EM : Hmmm, alors ce serait parfaitement amusant de changer complètement de sujet et de vous demander de parler de votre programme PNL, d'accord ? Dites-nous ce que vous faites dans ce domaine.

FC : Nous enseignons la PNL depuis plus de dix ans maintenant et nous sommes spécialisés dans l'utilisation de la PNL en relation d'aide et donc dans la formation de thérapeutes. C'est une formation intensive de deux ans. Nous utilisons beaucoup l'Ennéagramme pour que nos étudiants détectent les problèmes et le fonctionnement de leurs clients et surtout pour qu'ils soient conscients de leurs propres filtres perceptifs et ne les imposent, ni ne les projettent sur leurs clients. Le contraire n'est pas vrai. Dans notre cursus Ennéagramme, nous utilisons modérément la PNL comme une technique psychologique parmi d'autres.

PC : Comme nous l'avons dit, la PNL est 3 : les praticiens de la PNL ont toujours un objectif en tête, parfois pour eux le relationnel prime sur l'émotionnel et une des croyances de base de la PNL est qu'il n'y a pas d'échec, seulement de l'information.

On peut donc enseigner la PNL comme une technique 3 désintégrée ou comme une technique 3 intégrée. Et les deux existent sur le marché. La connaissance de l'Ennéagramme nous a aidés à bâtir un enseignement de la PNL qui soit encore plus éthique et plus respectueux des personnes. FC : L'Ennéagramme nous a aussi aidés à bâtir des interventions thérapeutiques PNL justes à la fois sur le plan psychologique et sur le plan spirituel.

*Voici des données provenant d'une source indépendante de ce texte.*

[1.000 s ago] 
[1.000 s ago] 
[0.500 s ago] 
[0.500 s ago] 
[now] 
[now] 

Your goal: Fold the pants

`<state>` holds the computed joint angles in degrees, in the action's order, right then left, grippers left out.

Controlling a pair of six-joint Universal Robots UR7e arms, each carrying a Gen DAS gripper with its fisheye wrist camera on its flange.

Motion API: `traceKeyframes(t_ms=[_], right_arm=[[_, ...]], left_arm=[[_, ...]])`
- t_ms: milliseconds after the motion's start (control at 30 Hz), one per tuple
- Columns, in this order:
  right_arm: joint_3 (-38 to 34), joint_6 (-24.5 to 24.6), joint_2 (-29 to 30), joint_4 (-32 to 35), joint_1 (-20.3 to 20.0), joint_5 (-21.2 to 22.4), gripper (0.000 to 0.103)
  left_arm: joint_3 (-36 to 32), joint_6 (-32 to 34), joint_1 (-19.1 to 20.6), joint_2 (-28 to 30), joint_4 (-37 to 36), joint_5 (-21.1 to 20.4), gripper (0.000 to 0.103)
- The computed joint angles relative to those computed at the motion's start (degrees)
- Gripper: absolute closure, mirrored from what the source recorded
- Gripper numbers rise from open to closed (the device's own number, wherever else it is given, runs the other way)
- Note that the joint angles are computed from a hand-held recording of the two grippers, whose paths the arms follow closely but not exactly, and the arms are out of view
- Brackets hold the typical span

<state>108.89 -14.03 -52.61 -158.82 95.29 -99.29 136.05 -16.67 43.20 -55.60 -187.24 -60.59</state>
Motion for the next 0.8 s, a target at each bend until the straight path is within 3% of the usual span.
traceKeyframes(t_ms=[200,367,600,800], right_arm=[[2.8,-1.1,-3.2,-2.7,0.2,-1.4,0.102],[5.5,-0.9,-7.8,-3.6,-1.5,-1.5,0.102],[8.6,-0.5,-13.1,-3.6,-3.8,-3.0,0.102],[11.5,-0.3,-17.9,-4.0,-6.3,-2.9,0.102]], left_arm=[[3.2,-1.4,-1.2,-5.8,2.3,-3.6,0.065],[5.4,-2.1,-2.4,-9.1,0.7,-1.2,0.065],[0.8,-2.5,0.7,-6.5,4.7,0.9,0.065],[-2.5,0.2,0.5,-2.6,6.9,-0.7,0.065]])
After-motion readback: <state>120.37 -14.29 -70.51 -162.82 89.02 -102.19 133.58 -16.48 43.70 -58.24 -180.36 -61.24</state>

EM : Pouvez-vous préciser ce point ?

FC : Nous pensons qu'il y a deux sortes de travail sur soi et nous utilisons ce schéma :

Figure B - Développement psychologique et spirituel
© Institut Français de l'Ennéagramme, Paris, 1996

Le premier travail est un travail psychologique. Il s'agit pour une personne d'être à l'aise dans le monde : en sécurité, intégrée dans des groupes sociaux et professionnels et pouvant réussir une relation intime. C'est un travail au niveau de l'ego, essentiellement sur les trois instincts, conservation, social et sexuel. Parallèlement, il y a un travail plus spirituel qui consiste à équilibrer les centres et à se libérer de l'emprise de la compulsion, de la passion et de la fixation. Une action positive et efficace dans l'adaptation de l'ego au monde peut être nocive pour le développement spirituel.

EM : Bien sûr ! Si vous rendez l'ego plus confortable, vous diminuez le désir de le dépasser. Auriez-vous un exemple ?

PC : Si un 2 est épuisé parce qu'il a dépensé trop d'énergie à aider les autres, une intervention valide pourrait être de le convaincre de se reposer pour être plus aidant plus tard. Et cela marche. Il est assez aisé de faire accepter ce raisonnement à un 2 et il ralentit en conséquence. C'est une action psychologique efficace, mais cela utilise, valide et donc renforce la compulsion et est négatif sur la flèche ascendante de libération des automatismes de l'ego.

FC : Prenons un deuxième exemple. Si une personne souffre de problèmes de confiance en soi parce que dans son dialogue intérieur, elle ne cesse de se répéter : "Je suis stupide." Avec la PNL, un tel monologue intérieur peut être transformé en quelques minutes par : "Je suis OK." L'effet sur l'assurance quotidienne de la personne d'une telle intervention est positif, mais un automatisme a été remplacé par un autre. Sans être franchement négatif sur le plan spirituel, un tel traitement entérine le statu quo.

Nous insistons avec nos étudiants pour qu'ils conçoivent des interventions efficaces sur le plan psychologique ET libératrice sur le plan spirituel : donner des ressources dans le présent tout en facilitant le passage vers l'essence.

Bien entendu, cela ne signifie pas que le type d'interventions pris en exemple soit critiquable. Des urgences thérapeutiques peuvent amener à les choisir pour le confort ou la survie du client. Le thérapeute fait le meilleur choix au cas par cas en fonction des informations dont il dispose.